Policies and procedures
JupiterOne Policies provides over 120 policy and procedure templates to help your organization build your security program and operations from zero. These templates are derived from the JupiterOne internal policies and procedures, and have been through several iterations of compliance assessments.
JupiterOne Policies enables you to:
- Generate corporate security policies and procedures from templates
- Manage all policies and procedures
- Map controls/procedures to compliance requirements
- Use the Policy Builder CLI to manage policies
- Leverage existing policies within JupiterOne's Compliance app
Generating Policies and Procedures
To create a policy from a template:
Click Policies in the JupiterOne workspace.
In the left column, select the policy template you want to use and customize.
From the three-dot menu in the top-right corner of a selected policy, click Edit Policy. You can also edit controls and procedures by selecting the edit option for the respective menu.
From the modal, you can edit the Policy name, ID, and JSON Metadata.
After making the desired changes, selecting Publish will push those changes into effect, while Save Draft will store those changes which can be published at a later time.
You must have Administrator access to your JupiterOne account to edit or export policies.
It may take a few minutes for the policy and procedure documents to be generated for the first time. After you create documents, members of your team must review and accept them. Reviewers must have the Person entity class with an associated email address. If the reviewer does not that the Person entity, you can add it from within JupiterOne Assets.
Manage Policies and Procedures
Similar to the concept of micro-services, the policies and procedures are written as micro-docs. Each policy and procedure document is written in its own individual file, in Markdown format, and linked together via a configuration.
These templates are open source and can be found in our GitHub repo here.
Variables
The Markdown text contains both global and local variables in this format: {{variableName}}. Do not edit the variables in the templates because they would be auto-replaced by the relevant text.

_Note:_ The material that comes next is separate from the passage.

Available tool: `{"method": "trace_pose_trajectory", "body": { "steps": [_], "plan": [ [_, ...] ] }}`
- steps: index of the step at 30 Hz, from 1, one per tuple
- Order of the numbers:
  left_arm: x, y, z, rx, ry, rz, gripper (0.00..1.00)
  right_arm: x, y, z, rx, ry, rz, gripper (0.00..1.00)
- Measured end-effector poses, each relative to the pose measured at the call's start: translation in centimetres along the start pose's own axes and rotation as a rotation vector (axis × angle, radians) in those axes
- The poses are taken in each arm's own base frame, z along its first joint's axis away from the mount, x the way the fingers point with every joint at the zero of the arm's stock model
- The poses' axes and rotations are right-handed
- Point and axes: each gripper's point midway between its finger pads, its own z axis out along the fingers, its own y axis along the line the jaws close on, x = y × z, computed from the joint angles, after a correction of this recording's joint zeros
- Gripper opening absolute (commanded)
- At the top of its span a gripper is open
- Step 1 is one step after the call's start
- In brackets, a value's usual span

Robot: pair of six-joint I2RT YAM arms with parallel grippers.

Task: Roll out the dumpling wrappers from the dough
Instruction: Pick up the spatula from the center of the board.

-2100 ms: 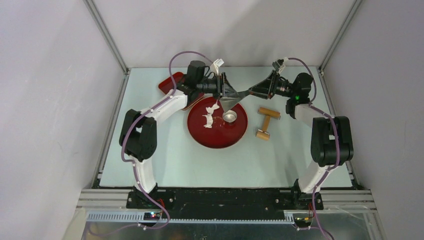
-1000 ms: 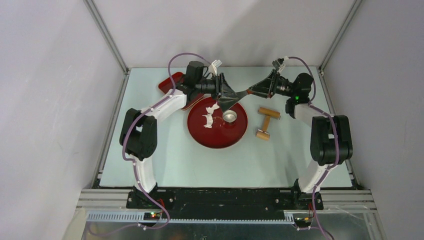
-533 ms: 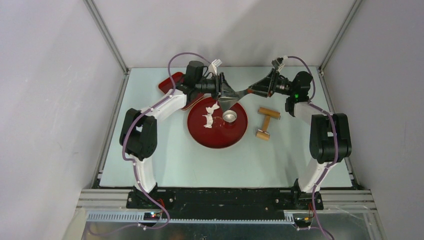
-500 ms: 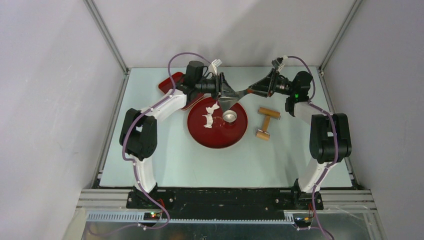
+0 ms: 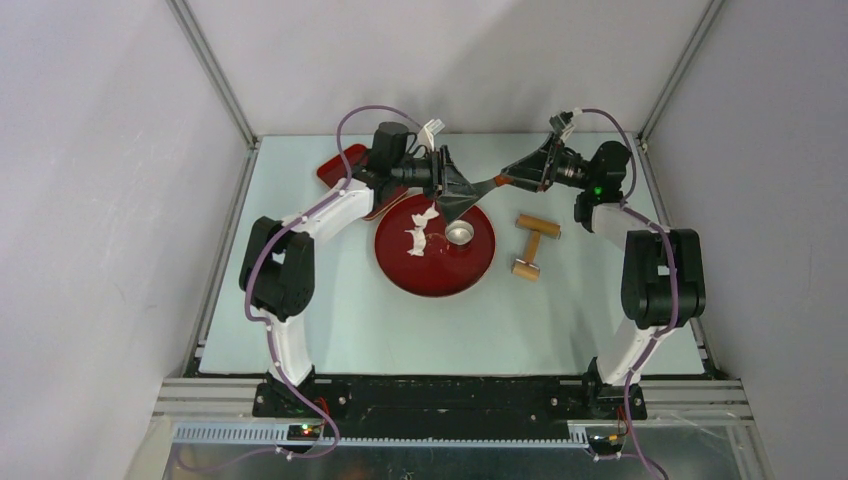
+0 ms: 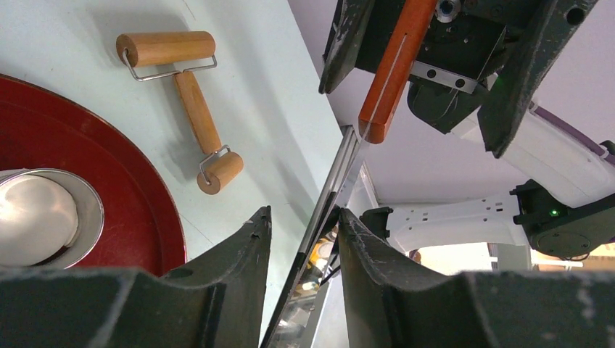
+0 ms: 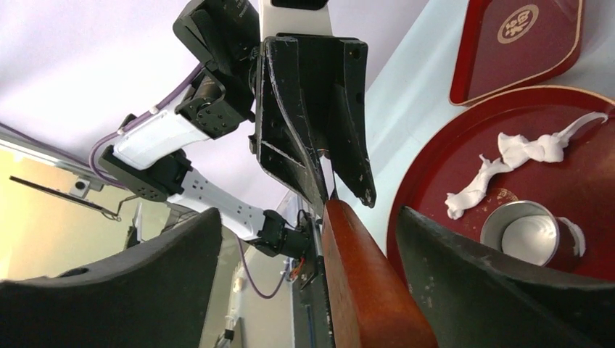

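A spatula hangs above the round red plate. My left gripper is shut on its thin metal blade, which shows edge-on between the fingers. My right gripper stands open around the spatula's reddish wooden handle, with a gap on each side. A ragged white dough strip lies on the plate beside a small metal cup. A white dough edge peeks out at the cup's foot. No neat round dumpling wrappers are clearly visible.
A wooden rolling pin lies on the table right of the plate. A small red square tray sits at the back left, partly under my left arm. Frame posts and grey walls close in the table.
My right gripper has opened wide off the spatula handle and drawn back slightly to the right. The left gripper and the spatula have stayed put.
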Motion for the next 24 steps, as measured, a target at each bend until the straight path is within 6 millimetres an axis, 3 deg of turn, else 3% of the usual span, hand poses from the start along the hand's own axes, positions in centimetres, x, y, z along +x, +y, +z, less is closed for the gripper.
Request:
{"method": "trace_pose_trajectory", "body": {
  "steps": [2, 3, 7, 10, 15, 21, 24],
  "plan": [
    [0.0, 0.0, 0.0, 0.000, 0.000, 0.000, 0.00, -0.1, 0.1, -0.1, -0.001, -0.005, -0.005, 0.69],
    [0.0, 0.0, 0.0, 0.000, 0.000, 0.000, 0.00, -0.2, 0.1, -0.1, -0.002, -0.006, -0.010, 0.52],
    [-0.1, -0.2, 0.0, 0.006, -0.001, 0.009, 0.00, -0.3, 0.2, 0.0, -0.008, -0.014, 0.017, 0.27],
    [0.0, -0.1, 0.1, 0.002, 0.000, 0.004, 0.00, -0.2, -0.4, 0.0, -0.007, -0.012, 0.050, 0.02],
    [0.0, 0.0, 0.0, 0.000, 0.001, 0.001, 0.00, -0.2, -0.5, 0.1, -0.011, -0.010, 0.074, 0.00],
    [0.0, 0.1, 0.0, -0.002, 0.000, -0.001, 0.00, -0.2, -0.5, 0.3, -0.016, -0.005, 0.086, 0.05],
    [0.0, 0.1, 0.0, -0.001, 0.002, -0.003, 0.00, -0.2, -0.2, 0.3, -0.024, -0.001, 0.079, 0.20]
  ]
}}
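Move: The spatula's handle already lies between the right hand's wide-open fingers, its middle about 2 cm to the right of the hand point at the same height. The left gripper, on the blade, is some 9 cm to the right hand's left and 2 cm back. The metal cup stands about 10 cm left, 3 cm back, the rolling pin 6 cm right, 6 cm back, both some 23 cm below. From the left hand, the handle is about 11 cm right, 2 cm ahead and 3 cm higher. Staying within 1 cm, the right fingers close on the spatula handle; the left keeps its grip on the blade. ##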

A procedure document may contain an optional local {{provider}} variable. This variable allows you to configure the control provider that implements or has been designated the responsibility to fulfill that procedure. For example, the provider for "Single Sign On" could be "Okta", "OneLogin", "JumpCloud", "Google", etc. This provider value can be entered near the top of the document editor when it is open, right below the Document Title field.
The procedure editor also presents you a short summary guidance description. Additionally, you may toggle the Adopted flag on or off depending on your readiness to adopt a particular procedure.
Versioning
Edits to policies and procedure documents are automatically versioned upon save. The {{defaultRevision}} variable is populated with the date the document was last edited.
Using the Policy Builder CLI
JupiterOne provides an offline CLI that enables you to manage your policies and procedures offline (for example, as code in a Git repo), and publish to your JupiterOne account, as needed. For more information see our Policy Builder CLI guide.
Additionally, detailed usage can be found in the jupiter-policy-builder repo and README
Using existing policies
JupiterOne Policies is an optional component of the JupiterOne platform. It is not a prerequisite for the rest of the platform. JupiterOne Compliance is the only app that depends on JupiterOne Policies for appropriate mappings to compliance framework requirements and controls.
You are not required to use the JupiterOne-provided policy/procedure templates. If your organization already has written documents for security policies and procedures, and you would like to take advantage of JupiterOne Compliance and its mapping capabilities, you can transform your existing policies and publish them to JupiterOne.
To learn more about how to bring in your own existing policies into JupiterOne, see our security-policy-template repo.
Exporting Policies
As needed, policies can be exported from JupiterOne for use and reference elsewhere. To export a policy:
- Navigate to the Policies tab.
- Select the policy you would like to export.
- Click the three dot icon and choose the desired export format from the drop-down.
JupiterOne supports exporting polices as PDF, HTML, or ZIP files.
You can also download the policy's audit history from the same drop-down.